Recursively calculate polynomial

Why would you do this recursively? It will be better to do it iteratively.
For example :

//assume coefficient is written from highest degree to lowest 
float evaluate(std::vector<float>& coeff, const float x){
 int degree = coeff.size();
 float result = 0.0f;
 for(int i = 0; i != degree; ++i){
   float powResult = std::pow(x,degree - i);
   result += coeff[i] * powResult;
 }
 return result;
}

Hi,

though your polynomial function calls itself recursively (if we believe that "polinomyal" equals to "polynomial"), yet the value of the polynomial isn't computed recursively instead it is done in for loop if n becomes 0.

You may study this code:

void pore(int d, float a[], float x, float *r){
 if (d>=0){pore(d-1, a, x, r); *r = x**r+a[d];}}

If pore() is called from this context:

// recursively calculated polynomial
//  p(x) = 1*x^3 + 2*x^2 + 3*x^1 + 4*x^0  
int d=3; float a[]={1,2,3,4}, x=2.5, r=0; 
pore(d, a, x, &r);
cout << "polynomial: " << r << endl;

The result is polynomial: 39.625

-- tesu

Ignore all these scrub posters and use Horner's algorithm.

Ignore all these scrub posters and use Horner's algorithm.

Hi Rashakil,

as for Horner you are completely right!

I am already using Horner's first algorithm in this code:

void pore (int d, float a[], float x, float *r){
  if (d>0)pore(d-1,a,x,r); *r=x**r+a[d];}

(I have just somewhat minimized this by dropping two curly brackets what is possible if d>=0 is also replaced by d>0.)

Just consider:

*r=x**r+a[d]

this is very straight Horner's first algorithm. Obviously, you might have ignore this facts accidently.

btw, this very useful scheme should be named after Ruffini because he invited it several years earlier than Horner, therefore all Spanish people call it "Regla de Ruffini".

I am not native English (certainly you have already noticed this), so I would really appreciate you if you could explain the meaning of:

"scrub posters"

to me.

Thank you very much!

-- tesu

Ignore all these scrub posters and use Horner's algorithm.

I take that as a compliment, thank you. And thanks for the info.

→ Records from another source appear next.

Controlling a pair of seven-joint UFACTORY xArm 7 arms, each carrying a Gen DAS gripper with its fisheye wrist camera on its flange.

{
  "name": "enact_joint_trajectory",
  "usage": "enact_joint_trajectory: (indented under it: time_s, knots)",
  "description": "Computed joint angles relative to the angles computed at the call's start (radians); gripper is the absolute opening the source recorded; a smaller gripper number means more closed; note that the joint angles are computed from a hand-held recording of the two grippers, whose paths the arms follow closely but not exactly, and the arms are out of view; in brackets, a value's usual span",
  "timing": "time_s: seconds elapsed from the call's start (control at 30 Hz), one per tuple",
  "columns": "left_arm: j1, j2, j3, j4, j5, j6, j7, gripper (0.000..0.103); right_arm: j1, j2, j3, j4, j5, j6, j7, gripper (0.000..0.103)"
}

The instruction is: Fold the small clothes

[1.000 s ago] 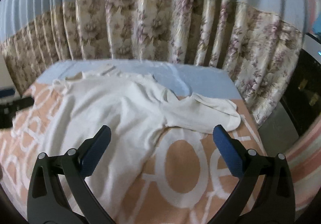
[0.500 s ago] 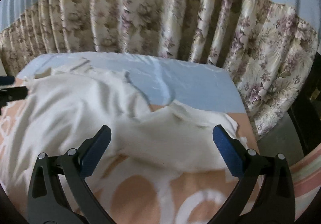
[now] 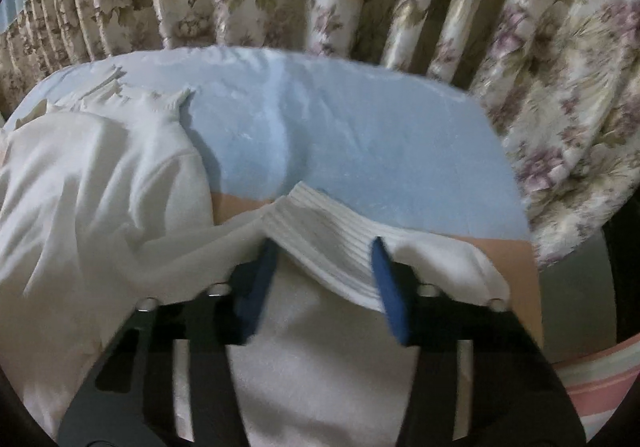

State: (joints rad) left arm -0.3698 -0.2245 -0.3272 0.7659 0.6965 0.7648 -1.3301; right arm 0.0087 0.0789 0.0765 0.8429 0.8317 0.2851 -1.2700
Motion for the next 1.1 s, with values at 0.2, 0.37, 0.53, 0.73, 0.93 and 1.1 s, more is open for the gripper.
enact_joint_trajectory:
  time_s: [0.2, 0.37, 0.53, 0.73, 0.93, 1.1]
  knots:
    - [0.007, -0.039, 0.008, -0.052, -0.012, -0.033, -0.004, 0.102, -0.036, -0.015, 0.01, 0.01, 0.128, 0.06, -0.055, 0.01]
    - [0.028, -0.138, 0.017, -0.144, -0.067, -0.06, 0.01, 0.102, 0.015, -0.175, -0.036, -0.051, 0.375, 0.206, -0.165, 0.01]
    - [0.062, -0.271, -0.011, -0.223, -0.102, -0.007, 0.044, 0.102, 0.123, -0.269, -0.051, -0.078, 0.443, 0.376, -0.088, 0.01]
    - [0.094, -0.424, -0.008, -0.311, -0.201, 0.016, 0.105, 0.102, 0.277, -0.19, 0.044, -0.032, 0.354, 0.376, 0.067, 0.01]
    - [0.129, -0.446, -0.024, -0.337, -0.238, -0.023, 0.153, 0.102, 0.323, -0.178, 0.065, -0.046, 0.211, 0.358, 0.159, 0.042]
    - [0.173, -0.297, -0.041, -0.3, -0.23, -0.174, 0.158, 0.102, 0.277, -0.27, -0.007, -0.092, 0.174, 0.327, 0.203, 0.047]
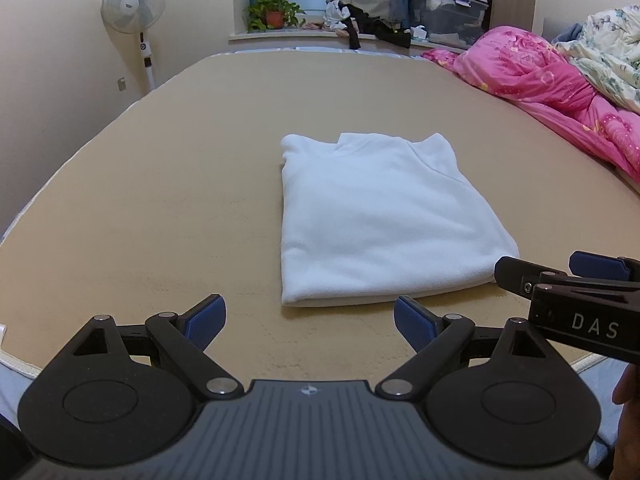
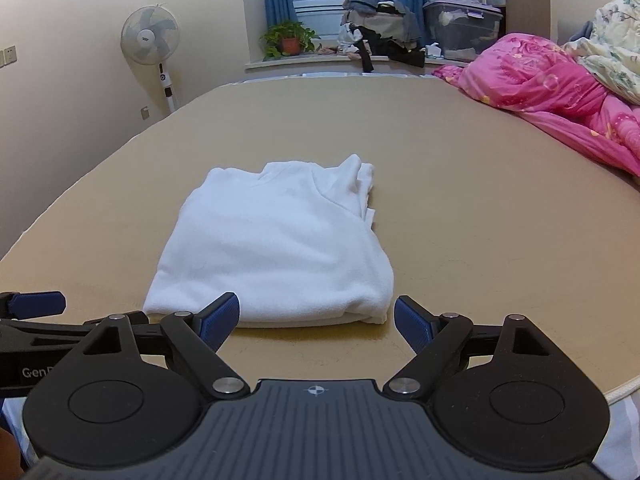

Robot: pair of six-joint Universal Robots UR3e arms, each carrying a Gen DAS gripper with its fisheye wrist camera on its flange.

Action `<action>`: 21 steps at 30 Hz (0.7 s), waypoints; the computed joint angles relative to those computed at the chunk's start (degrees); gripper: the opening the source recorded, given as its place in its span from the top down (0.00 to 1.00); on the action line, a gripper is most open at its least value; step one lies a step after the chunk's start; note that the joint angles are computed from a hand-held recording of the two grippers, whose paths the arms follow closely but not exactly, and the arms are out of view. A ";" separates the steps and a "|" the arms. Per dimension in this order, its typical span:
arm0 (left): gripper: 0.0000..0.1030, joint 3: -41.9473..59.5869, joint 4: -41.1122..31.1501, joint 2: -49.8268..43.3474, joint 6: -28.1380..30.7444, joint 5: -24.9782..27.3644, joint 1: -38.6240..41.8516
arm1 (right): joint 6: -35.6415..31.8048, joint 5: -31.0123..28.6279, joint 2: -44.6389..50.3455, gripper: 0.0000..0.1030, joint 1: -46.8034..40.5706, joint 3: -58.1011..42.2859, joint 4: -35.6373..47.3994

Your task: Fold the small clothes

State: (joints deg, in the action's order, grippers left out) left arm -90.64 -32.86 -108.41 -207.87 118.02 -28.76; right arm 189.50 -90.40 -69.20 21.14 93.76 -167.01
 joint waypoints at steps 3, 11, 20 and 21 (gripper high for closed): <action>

Why would you do this recursively? It will be better to do it iteratively.
For example :

//assume coefficient is written from highest degree to lowest 
float evaluate(std::vector<float>& coeff, const float x){
 int degree = coeff.size();
 float result = 0.0f;
 for(int i = 0; i != degree; ++i){
   float powResult = std::pow(x,degree - i);
   result += coeff[i] * powResult;
 }
 return result;
}

Well, firstPerson

your code:

//assume coefficient is written from highest degree to lowest 
float evaluate(std::vector<float>& coeff, const float x){
 int degree = coeff.size();
 float result = 0.0f;
 for(int i = 0; i != degree; ++i){
   float powResult = std::pow(x,degree - i);
   result += coeff[i] * powResult;
 }
 return result;
}

evaluates a polynomial in place x by explicitely computing all x to the power of k, that is: result = coeff[0]*x^degree + coeff[1]*x^(degree-1) +..+coeff[degree] where x^k is given by pow(x,k) method.

Unfortunately, this program code is anything but Horner algorithm.

But you can easily meet Rashakil's stringent requirement for Horner's algorithm by replacing the for-loop and the return statement of your above program code by:

for(int i = 0; i <= degree; i++) result = x*result + coeff[i]; return result;

At this point I am far apart from dubbing persons "scrap posters" as Mr Rashakil did. With regard to the somewhat perceived compliment I can't deny myself to cite a more famous German-American guy: "Only two things are infinite, the universe and human stupidity, and I'm not sure about the former.", as Albert Einstein said before.

-- tesu

thank you very much. this is just what i was looking for.